Dataset entries:

"""

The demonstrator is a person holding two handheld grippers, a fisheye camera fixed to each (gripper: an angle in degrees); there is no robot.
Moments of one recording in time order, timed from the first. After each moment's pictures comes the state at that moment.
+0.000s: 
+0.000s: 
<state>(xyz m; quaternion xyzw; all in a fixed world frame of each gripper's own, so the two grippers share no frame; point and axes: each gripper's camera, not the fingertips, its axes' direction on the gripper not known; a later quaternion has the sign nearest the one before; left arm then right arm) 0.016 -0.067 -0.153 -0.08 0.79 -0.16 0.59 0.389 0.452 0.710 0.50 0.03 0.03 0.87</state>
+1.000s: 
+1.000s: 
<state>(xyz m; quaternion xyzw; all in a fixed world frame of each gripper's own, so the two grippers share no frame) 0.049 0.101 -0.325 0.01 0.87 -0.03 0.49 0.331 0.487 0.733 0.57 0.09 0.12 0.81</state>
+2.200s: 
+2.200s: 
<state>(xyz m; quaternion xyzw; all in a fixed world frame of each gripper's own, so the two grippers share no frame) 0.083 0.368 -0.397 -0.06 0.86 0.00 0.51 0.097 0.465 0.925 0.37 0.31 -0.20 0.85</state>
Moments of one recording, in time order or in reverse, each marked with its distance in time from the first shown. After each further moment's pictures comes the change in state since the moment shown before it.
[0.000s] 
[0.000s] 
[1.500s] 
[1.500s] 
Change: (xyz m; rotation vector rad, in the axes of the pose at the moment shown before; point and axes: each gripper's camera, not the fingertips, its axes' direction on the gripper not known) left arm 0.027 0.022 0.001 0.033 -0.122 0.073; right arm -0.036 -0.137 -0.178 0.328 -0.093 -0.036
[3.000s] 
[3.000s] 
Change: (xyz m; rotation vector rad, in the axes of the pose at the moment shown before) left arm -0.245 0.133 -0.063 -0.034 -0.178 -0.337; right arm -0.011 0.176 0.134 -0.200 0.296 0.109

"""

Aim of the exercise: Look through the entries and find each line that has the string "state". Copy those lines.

Result for this exercise:
Moments of one recording in time order, timed from the first. After each moment's pictures comes the state at that moment.
<state>(xyz m; quaternion xyzw; all in a fixed world frame of each gripper's own, so the two grippers share no frame; point and axes: each gripper's camera, not the fingertips, its axes' direction on the gripper not known; a later quaternion has the sign nearest the one before; left arm then right arm) 0.016 -0.067 -0.153 -0.08 0.79 -0.16 0.59 0.389 0.452 0.710 0.50 0.03 0.03 0.87</state>
<state>(xyz m; quaternion xyzw; all in a fixed world frame of each gripper's own, so the two grippers share no frame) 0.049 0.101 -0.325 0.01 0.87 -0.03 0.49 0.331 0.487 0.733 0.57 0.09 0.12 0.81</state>
<state>(xyz m; quaternion xyzw; all in a fixed world frame of each gripper's own, so the two grippers share no frame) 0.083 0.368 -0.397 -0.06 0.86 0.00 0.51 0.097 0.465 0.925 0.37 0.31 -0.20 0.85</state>
Moments of one recording, in time order or in reverse, each marked with its distance in time from the first shown. After each further moment's pictures comes the change in state since the moment shown before it.

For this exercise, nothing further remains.